The alignment methodology above is an effective way to rise up and operating with the scene change activity because it combines easy-to-use pretrained embeddings with a widely known dynamic programming method. Nevertheless, it presupposes the supply of high-quality screenplays. A complementary method (which in reality, can use the above alignments as a function) that we current subsequent is to coach a sequence mannequin on annotated scene change information. Sure workflows in Netflix seize this info, and that’s our major information supply; publicly-released datasets are additionally obtainable.

From an architectural perspective, the mannequin is comparatively easy — a bidirectional GRU (biGRU) that ingests shot representations at every step and predicts if a shot is on the finish of a scene.⁴ The richness within the mannequin comes from these pretrained, multimodal shot embeddings, a preferable design selection in our setting given the issue in acquiring labeled scene change information and the comparatively bigger scale at which we will pretrain numerous embedding fashions for photographs.

For video embeddings, we leverage an in-house mannequin pretrained on aligned video clips paired with textual content (the aforementioned “timestamped textual content”). For audio embeddings, we first carry out source separation to try to separate foreground (speech) from background (music, sound results, noise), embed every separated waveform individually utilizing wav2vec2, after which concatenate the outcomes. Each early and late-stage fusion approaches are explored; within the former (Determine 4a), the audio and video embeddings are concatenated and fed right into a single biGRU, and within the latter (Determine 4b) every enter modality is encoded with its personal biGRU, after which the hidden states are concatenated previous to the output layer.

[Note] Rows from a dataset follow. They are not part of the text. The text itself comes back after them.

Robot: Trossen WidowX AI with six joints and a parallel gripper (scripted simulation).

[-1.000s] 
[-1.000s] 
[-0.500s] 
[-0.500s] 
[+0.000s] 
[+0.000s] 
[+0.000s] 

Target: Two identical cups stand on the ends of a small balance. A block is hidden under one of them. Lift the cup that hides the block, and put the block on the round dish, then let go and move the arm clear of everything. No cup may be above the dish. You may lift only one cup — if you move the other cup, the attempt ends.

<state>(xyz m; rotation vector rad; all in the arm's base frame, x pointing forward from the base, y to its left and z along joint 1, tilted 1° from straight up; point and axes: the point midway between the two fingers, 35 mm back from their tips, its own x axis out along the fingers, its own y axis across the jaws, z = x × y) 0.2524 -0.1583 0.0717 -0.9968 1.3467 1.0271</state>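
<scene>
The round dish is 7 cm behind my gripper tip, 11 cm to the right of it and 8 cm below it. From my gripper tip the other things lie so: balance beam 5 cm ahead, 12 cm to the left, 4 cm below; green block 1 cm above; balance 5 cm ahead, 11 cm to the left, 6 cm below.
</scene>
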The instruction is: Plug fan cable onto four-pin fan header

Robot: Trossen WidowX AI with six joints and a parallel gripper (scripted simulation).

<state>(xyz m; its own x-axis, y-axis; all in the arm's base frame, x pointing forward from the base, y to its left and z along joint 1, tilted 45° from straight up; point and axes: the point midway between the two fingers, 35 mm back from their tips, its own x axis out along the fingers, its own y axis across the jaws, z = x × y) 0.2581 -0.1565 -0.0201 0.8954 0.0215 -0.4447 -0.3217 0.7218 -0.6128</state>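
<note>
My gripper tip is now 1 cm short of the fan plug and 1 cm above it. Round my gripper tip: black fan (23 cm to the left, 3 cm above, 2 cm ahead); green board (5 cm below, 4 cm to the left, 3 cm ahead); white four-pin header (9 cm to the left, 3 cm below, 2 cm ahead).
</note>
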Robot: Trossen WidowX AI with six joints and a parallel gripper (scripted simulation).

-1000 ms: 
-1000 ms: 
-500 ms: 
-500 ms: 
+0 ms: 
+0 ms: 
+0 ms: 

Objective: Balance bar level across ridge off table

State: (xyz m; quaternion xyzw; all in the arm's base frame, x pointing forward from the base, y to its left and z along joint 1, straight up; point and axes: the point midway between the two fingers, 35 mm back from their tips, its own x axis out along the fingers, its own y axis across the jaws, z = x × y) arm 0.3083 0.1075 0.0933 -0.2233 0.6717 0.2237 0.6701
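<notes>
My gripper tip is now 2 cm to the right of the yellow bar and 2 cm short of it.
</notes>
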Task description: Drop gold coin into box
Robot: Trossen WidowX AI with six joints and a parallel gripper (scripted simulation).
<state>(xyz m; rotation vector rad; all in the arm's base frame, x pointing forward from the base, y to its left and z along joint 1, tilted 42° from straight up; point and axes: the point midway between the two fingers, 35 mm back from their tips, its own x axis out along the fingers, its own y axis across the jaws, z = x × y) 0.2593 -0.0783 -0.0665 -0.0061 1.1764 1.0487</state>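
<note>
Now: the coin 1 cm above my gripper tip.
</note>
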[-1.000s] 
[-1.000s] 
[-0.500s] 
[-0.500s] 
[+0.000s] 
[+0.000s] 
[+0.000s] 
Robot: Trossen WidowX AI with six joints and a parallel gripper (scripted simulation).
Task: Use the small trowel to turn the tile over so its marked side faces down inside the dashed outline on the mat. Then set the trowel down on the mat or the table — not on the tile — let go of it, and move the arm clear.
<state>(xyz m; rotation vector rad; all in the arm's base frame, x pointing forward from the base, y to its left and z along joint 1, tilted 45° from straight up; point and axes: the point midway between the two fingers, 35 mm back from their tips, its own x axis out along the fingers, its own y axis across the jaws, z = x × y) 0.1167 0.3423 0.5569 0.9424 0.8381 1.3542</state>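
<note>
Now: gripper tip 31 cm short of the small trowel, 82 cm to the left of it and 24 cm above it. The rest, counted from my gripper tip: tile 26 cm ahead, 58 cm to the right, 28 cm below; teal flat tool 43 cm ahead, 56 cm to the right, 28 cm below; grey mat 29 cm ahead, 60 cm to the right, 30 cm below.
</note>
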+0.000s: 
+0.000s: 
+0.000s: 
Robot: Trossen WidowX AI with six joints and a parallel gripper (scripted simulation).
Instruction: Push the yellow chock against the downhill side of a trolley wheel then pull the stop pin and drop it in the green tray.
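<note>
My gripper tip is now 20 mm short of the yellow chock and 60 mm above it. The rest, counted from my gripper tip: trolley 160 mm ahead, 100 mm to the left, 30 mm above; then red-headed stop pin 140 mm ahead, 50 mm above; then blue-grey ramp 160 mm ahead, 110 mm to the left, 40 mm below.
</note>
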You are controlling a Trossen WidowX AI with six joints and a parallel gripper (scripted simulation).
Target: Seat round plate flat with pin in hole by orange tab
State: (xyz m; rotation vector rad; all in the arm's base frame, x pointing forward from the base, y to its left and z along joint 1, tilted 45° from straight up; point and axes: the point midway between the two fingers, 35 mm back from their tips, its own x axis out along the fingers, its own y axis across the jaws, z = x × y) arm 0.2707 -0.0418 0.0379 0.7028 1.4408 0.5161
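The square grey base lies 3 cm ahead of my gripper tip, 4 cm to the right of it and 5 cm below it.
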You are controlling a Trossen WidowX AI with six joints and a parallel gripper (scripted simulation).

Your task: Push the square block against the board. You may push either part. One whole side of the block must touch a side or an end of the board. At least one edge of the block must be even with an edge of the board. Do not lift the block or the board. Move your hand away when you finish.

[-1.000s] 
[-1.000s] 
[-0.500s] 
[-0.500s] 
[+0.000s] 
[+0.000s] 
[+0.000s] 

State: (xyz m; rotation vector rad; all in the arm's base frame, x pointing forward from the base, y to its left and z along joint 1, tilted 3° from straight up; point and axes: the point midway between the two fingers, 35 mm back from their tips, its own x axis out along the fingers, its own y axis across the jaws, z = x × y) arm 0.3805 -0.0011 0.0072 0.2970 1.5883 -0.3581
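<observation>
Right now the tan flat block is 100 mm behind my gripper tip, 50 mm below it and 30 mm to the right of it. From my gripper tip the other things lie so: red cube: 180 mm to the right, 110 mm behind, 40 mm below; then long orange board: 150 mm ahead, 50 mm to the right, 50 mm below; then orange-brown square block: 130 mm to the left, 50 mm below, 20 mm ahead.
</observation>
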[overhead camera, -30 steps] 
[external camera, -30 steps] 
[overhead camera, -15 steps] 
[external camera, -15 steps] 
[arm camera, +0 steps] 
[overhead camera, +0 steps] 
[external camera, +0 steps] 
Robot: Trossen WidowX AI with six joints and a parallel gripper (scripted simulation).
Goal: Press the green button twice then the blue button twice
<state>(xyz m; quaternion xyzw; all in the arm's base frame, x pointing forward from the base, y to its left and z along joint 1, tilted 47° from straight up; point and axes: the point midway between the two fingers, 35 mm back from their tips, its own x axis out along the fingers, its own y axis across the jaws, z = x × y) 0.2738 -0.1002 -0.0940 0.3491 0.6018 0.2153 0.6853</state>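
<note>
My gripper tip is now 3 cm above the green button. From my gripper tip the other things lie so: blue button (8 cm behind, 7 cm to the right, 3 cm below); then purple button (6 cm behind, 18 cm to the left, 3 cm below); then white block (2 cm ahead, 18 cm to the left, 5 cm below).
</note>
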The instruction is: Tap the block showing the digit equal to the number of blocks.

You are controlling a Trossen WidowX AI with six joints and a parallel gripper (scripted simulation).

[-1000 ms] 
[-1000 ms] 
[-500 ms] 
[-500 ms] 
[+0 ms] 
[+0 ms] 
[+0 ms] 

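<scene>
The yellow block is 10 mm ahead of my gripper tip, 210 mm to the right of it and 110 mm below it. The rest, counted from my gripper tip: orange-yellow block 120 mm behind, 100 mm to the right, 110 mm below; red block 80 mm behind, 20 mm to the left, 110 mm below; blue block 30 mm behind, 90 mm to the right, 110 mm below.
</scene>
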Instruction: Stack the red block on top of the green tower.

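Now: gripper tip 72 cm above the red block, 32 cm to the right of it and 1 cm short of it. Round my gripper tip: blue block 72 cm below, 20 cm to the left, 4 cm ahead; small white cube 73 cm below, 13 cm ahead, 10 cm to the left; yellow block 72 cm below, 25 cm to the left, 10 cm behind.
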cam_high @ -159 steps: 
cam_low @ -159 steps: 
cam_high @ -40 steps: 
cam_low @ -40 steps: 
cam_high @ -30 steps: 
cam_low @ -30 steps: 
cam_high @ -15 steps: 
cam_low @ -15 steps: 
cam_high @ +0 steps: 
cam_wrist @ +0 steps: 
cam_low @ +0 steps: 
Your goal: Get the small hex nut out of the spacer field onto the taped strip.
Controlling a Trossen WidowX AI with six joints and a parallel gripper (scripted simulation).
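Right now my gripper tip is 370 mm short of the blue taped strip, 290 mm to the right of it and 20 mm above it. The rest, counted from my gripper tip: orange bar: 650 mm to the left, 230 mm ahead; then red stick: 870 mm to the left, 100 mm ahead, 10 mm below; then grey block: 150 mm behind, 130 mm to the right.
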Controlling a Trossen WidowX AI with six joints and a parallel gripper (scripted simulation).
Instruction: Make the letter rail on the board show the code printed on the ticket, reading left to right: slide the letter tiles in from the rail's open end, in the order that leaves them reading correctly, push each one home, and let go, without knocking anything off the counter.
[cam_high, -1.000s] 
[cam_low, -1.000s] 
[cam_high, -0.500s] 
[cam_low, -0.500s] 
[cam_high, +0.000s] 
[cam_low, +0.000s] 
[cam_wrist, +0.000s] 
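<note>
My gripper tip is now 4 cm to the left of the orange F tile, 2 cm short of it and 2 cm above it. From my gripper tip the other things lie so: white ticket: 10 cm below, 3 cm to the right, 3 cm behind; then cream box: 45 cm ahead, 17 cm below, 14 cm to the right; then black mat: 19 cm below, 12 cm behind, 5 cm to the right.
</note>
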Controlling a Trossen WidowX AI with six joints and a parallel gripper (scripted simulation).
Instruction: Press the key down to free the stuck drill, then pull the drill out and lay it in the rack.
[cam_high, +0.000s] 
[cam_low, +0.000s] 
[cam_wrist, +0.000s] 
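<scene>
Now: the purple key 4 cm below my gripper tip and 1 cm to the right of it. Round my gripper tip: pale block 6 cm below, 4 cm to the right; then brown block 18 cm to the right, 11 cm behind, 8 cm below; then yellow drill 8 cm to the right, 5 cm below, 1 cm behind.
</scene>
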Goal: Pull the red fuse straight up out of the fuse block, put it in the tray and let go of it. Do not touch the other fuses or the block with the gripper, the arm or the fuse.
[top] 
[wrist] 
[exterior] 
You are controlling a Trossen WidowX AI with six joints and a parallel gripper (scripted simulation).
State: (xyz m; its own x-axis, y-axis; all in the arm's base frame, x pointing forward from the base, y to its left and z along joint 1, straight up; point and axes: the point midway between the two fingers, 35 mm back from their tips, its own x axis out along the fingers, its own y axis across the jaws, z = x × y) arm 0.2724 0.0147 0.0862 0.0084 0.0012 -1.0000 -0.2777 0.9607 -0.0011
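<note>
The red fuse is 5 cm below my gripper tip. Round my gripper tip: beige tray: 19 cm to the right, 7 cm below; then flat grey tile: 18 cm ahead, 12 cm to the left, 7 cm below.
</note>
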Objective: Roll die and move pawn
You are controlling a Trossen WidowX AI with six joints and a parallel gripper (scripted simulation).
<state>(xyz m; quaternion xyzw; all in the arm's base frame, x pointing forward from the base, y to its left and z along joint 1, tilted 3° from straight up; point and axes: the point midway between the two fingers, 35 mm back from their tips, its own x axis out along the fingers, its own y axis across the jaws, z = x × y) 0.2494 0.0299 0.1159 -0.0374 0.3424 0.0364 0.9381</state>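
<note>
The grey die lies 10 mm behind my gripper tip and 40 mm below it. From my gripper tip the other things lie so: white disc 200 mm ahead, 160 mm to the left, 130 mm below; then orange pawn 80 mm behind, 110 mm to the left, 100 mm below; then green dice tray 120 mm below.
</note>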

Determine 4a: Early Fusion (concatenate embeddings on the enter).
Determine 4b: Late Fusion (concatenate previous to prediction output).

We discover:

  • Our outcomes match and generally even outperform the state-of-the-art (benchmarked utilizing the video modality solely and on our analysis information). We consider the outputs utilizing F-1 rating for the constructive label, and likewise calm down this analysis to contemplate “off-by-n” F-1 i.e., if the mannequin predicts scene modifications inside n photographs of the bottom fact. It is a extra life like measure for our use instances because of the human-in-the-loop setting that these fashions are deployed in.
  • As with earlier work, including audio options improves outcomes by 10–15%. A major driver of variation in efficiency is late vs. early fusion.
  • Late fusion is persistently 3–7% higher than early fusion. Intuitively, this outcome is sensible — the temporal dependencies between photographs is probably going modality-specific and must be encoded individually.

We have now introduced two complementary approaches to scene boundary detection that leverage a wide range of obtainable modalities — screenplay, audio, and video. Logically, the subsequent steps are to a) mix these approaches and use screenplay options in a unified mannequin and b) generalize the outputs throughout a number of shot-level inference duties, e.g. shot sort classification and memorable moments identification, as we hypothesize that this path can be helpful for coaching common objective video understanding fashions of longer-form content material. Longer-form content material additionally comprises extra advanced narrative construction, and we envision this work as the primary in a sequence of initiatives that intention to raised combine narrative understanding in our multimodal machine studying fashions.

Particular because of Amir Ziai, Anna Pulido, and Angie Pollema.